I call the Trinity beautiful because it holds relationship as its basis. The Christian God is a God of relationship. The relationship between God, the formless, and Christ, the formed, and the Spirit, the forming. Working co-equally. Unified each in love, and unified in the outpouring of that Love to all of creation. Modelled for us in our lives. Pretty amazing stuff.

Guided Meditaiton

When I read the Psalm for today, I thought how wonderfully it connects to this Trinitarian relationship of God, how reading it slowly gave me goosebumps and a glimpse of that cosmic creative unity: that is at once formless, formed and forming.

I thought, what if we paused this sermon… to take time out… to be with God’s transcendent power and truth… reconnect with how that truth gets lived out in our lives… and to be refreshed with that graitude and that hope that moves us forward.

So, I invite you to sit with me in silence for a few moments, followed by a guided meditation. I invite you to put your feet soft and steady on the ground, relax your legs and your hips and your torso and shoulders and your arms, relax your hands onto your lap, release your jaw and your forehead… remembering that participating is optional. If you prefer to keep your eyes open, that’s okay too…

We can listen to the music, and just breath. … sink into silence… breathe into the formless, the formed and the forming… Just me, just you, in our own time of quiet and peacefulness here in this sanctuary space. Opening to God’s many ways of being. Nothing else but peace… and settle in to the peace of simply being…

for two minutes of quiet, after which I will read to you our Psalm for today. Let us breathe into two full minutes of peace…

[SILENCE]

You can remain with your eyes closed and simply listen to this from Proverbs, or open your eyes as feels comfortable for you, as I read today’s reading from Proverbs 8:

Proverbs 8

Does not wisdom call,

and does not understanding raise her voice?

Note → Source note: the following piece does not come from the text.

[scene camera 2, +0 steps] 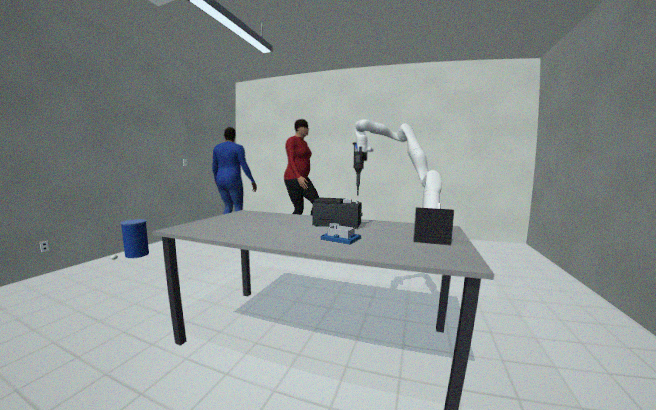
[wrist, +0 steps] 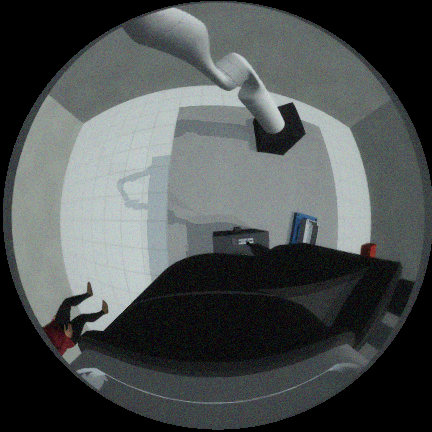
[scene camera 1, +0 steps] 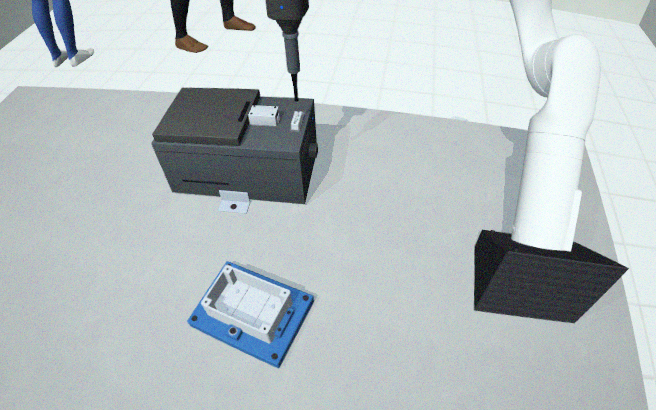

On the heights, beside the way,

at the crossroads she takes her stand;

beside the gates in front of the town,

at the entrance of the portals she cries out:

“To you, O people, I call,

and my cry is to all that live.

The Lord created me at the beginning of his work,

the first of his acts of long ago.

Ages ago I was set up,

at the first, before the beginning of the earth.

When there were no depths I was brought forth,

when there were no springs abounding with water.

Before the mountains had been shaped,

before the hills, I was brought forth—

when God had not yet made earth and fields,

or the world’s first bits of soil.

When God established the heavens, I was there,

when she drew a circle on the face of the deep,

when he made firm the skies above,

when she established the fountains of the deep,

when he assigned to the sea its limit,

so that the waters might not transgress his command,

when God marked out the foundations of the earth,

then I was beside you, O God, like a master worker;

and I was daily God delight,

rejoicing before God always,

rejoicing in God’s inhabited world

and delighting in the human race.

[Music]

Here ends the sermon. As we take few moments to come back into the space, and open our eyes to the Mystery of Life and Love all around us, during our Musical Meditation. Thank you Parker…. [Music]

* * *

This sermon was prepared for Wesley United Church, Montreal.